DATA FOR ANALYSIS:
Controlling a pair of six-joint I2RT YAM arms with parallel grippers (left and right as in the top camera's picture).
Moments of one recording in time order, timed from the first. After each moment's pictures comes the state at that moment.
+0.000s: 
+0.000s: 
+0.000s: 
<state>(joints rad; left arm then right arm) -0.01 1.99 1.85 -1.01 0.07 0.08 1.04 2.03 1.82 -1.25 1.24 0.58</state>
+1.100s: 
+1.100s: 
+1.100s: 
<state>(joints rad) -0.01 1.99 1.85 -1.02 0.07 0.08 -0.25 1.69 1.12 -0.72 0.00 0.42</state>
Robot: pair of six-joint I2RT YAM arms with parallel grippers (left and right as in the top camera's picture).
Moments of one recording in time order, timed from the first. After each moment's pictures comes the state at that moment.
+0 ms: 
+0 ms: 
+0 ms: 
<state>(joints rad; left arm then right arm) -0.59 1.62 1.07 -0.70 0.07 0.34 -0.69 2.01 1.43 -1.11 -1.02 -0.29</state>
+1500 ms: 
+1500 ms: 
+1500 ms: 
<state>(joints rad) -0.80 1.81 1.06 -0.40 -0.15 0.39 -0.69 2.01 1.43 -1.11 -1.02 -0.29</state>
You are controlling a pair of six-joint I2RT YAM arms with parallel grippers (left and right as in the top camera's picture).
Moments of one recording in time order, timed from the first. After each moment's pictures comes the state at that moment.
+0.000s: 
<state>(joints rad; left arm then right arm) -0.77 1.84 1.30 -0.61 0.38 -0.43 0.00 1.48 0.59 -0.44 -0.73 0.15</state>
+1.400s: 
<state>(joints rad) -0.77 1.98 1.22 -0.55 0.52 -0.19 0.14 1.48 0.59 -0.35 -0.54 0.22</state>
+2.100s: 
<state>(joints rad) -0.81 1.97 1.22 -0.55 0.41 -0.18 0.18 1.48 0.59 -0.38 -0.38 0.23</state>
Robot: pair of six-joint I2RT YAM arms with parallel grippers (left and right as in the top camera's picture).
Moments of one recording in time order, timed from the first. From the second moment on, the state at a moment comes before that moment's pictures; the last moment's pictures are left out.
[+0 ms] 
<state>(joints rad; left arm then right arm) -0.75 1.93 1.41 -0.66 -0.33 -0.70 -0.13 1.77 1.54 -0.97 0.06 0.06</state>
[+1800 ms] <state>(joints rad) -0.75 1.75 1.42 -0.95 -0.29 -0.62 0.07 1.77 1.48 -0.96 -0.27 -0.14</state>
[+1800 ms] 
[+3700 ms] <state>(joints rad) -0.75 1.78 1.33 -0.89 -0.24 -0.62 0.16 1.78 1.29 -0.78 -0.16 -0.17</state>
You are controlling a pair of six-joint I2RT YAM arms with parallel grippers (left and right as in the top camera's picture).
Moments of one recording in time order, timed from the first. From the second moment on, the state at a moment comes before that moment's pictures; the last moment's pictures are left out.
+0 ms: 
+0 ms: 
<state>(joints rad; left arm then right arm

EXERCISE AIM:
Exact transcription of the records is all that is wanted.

RESPONSE BELOW:
Controlling a pair of six-joint I2RT YAM arms with parallel grippers (left and right as in the top camera's picture).
Moments of one recording in time order, timed from the first. After each moment's pictures comes the state at that moment.
+0.000s: 
+0.000s: 
+0.000s: 
<state>(joints rad; left arm then right arm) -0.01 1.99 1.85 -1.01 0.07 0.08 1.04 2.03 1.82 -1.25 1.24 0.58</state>
+1.100s: 
+1.100s: 
+1.100s: 
<state>(joints rad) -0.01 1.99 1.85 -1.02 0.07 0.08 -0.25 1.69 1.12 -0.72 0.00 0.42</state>
Robot: pair of six-joint I2RT YAM arms with parallel grippers (left and right as in the top camera's picture).
Moments of one recording in time order, timed from the first. After each moment's pictures comes the state at that moment.
+0 ms: 
+0 ms: 
+0 ms: 
<state>(joints rad; left arm then right arm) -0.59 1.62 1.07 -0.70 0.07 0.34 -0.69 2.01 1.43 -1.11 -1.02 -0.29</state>
+1500 ms: 
+1500 ms: 
+1500 ms: 
<state>(joints rad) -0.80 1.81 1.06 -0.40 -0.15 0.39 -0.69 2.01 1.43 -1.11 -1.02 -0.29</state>
You are controlling a pair of six-joint I2RT YAM arms with parallel grippers (left and right as in the top camera's picture).
Moments of one recording in time order, timed from the first. After each moment's pictures comes the state at that moment.
+0.000s: 
<state>(joints rad; left arm then right arm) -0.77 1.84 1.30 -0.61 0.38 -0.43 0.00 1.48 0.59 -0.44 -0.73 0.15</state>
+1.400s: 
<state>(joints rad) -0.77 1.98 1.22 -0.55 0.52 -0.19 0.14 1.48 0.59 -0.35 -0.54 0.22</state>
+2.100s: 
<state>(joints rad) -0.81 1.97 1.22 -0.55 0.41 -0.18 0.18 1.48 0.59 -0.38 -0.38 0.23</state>
Robot: pair of six-joint I2RT YAM arms with parallel grippers (left and right as in the top camera's picture).
Moments of one recording in time order, timed from the first. From the second moment on, the state at a moment comes before that moment's pictures; the last moment's pictures are left out.
[+0 ms] 
<state>(joints rad; left arm then right arm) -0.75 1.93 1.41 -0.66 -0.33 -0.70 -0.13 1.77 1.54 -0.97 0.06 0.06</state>
[+1800 ms] <state>(joints rad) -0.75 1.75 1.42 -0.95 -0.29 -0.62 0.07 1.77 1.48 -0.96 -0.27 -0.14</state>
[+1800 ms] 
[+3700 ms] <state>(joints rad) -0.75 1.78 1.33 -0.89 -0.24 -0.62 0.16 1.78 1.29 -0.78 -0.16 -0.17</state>
You are controlling a pair of six-joint I2RT YAM arms with parallel grippers (left and right as in the top camera's picture).
Moments of one recording in time order, timed from the first. From the second moment on, the state at a moment comes before that moment's pictures; the last moment's pictures are left out.
+0 ms: 
+0 ms: 
<state>(joints rad; left arm then right arm

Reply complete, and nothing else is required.